PROBLEM STATEMENT
Exact repetition of the data below is required.

(DATA SHOWN Opens)

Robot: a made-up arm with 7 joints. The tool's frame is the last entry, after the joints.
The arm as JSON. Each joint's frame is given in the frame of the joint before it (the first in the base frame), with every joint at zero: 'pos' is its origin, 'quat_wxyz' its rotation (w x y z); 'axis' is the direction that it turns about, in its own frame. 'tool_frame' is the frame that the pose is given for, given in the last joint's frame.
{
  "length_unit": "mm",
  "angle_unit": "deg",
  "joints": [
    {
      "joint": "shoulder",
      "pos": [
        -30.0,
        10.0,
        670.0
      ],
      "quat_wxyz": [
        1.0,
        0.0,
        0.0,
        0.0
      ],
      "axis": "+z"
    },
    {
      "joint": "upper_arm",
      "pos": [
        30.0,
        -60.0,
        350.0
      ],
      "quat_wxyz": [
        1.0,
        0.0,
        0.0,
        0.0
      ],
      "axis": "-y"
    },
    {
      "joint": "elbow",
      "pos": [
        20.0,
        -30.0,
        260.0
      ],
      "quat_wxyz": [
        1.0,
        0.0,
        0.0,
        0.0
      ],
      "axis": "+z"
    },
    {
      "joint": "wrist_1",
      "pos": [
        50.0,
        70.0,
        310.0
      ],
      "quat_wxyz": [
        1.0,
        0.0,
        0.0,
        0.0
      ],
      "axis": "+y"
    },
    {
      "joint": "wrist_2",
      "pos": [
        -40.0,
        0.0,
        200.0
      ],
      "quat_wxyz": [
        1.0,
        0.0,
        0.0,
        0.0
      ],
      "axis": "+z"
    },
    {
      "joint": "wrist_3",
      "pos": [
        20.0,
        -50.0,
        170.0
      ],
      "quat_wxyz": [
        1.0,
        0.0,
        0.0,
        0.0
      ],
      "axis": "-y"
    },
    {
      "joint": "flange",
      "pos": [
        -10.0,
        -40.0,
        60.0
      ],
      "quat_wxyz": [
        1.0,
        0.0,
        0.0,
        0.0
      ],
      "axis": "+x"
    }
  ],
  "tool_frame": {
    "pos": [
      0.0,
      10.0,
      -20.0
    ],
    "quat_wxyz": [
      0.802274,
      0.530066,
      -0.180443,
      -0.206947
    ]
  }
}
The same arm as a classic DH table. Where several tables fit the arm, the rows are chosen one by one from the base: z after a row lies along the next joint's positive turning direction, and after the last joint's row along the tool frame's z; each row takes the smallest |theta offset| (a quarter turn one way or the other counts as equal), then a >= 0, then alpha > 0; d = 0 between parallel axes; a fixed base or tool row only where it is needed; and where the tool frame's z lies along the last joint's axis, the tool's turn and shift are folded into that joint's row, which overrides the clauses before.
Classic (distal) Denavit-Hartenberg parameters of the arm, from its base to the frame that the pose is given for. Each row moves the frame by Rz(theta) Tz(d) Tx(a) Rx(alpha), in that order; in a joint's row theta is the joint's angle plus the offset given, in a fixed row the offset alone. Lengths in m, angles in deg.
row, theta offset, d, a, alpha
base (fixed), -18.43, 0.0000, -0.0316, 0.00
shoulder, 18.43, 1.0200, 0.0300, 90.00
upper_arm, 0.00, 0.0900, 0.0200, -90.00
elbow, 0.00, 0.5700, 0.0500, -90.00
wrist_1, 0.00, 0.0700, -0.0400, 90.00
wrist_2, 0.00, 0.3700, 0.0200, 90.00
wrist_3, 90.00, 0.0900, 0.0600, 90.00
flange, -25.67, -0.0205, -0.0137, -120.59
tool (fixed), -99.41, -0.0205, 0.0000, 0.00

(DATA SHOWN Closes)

ANSWER FOR THIS EXERCISE
Robot: a made-up arm with 7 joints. The tool's frame is the last entry, after the joints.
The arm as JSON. Each joint's frame is given in the frame of the joint before it (the first in the base frame), with every joint at zero: 'pos' is its origin, 'quat_wxyz' its rotation (w x y z); 'axis' is the direction that it turns about, in its own frame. 'tool_frame' is the frame that the pose is given for, given in the last joint's frame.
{
  "length_unit": "mm",
  "angle_unit": "deg",
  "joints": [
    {
      "joint": "shoulder",
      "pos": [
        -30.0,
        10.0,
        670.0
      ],
      "quat_wxyz": [
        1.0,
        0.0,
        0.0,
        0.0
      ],
      "axis": "+z"
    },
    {
      "joint": "upper_arm",
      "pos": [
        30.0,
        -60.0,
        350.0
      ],
      "quat_wxyz": [
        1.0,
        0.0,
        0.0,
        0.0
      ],
      "axis": "-y"
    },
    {
      "joint": "elbow",
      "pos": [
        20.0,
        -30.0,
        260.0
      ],
      "quat_wxyz": [
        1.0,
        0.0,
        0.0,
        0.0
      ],
      "axis": "+z"
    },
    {
      "joint": "wrist_1",
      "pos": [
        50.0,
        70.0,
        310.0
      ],
      "quat_wxyz": [
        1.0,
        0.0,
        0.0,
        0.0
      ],
      "axis": "+y"
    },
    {
      "joint": "wrist_2",
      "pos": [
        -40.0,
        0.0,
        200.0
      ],
      "quat_wxyz": [
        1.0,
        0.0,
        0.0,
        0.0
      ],
      "axis": "+z"
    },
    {
      "joint": "wrist_3",
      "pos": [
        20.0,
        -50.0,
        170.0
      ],
      "quat_wxyz": [
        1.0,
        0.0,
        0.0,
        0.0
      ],
      "axis": "-y"
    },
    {
      "joint": "flange",
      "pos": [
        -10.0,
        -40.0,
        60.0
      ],
      "quat_wxyz": [
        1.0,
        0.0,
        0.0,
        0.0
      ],
      "axis": "+x"
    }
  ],
  "tool_frame": {
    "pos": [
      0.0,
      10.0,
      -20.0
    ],
    "quat_wxyz": [
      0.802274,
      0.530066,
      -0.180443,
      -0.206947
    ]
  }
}
The same arm as a classic DH table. Where several tables fit the arm, the rows are chosen one by one from the base: z after a row lies along the next joint's positive turning direction, and after the last joint's row along the tool frame's z; each row takes the smallest |theta offset| (a quarter turn one way or the other counts as equal), then a >= 0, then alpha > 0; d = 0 between parallel axes; a fixed base or tool row only where it is needed; and where the tool frame's z lies along the last joint's axis, the tool's turn and shift are folded into that joint's row, which overrides the clauses before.
Classic (distal) Denavit-Hartenberg parameters of the arm, from its base to the frame that the pose is given for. Each row moves the frame by Rz(theta) Tz(d) Tx(a) Rx(alpha), in that order; in a joint's row theta is the joint's angle plus the offset given, in a fixed row the offset alone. Lengths in m, angles in deg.
row, theta offset, d, a, alpha
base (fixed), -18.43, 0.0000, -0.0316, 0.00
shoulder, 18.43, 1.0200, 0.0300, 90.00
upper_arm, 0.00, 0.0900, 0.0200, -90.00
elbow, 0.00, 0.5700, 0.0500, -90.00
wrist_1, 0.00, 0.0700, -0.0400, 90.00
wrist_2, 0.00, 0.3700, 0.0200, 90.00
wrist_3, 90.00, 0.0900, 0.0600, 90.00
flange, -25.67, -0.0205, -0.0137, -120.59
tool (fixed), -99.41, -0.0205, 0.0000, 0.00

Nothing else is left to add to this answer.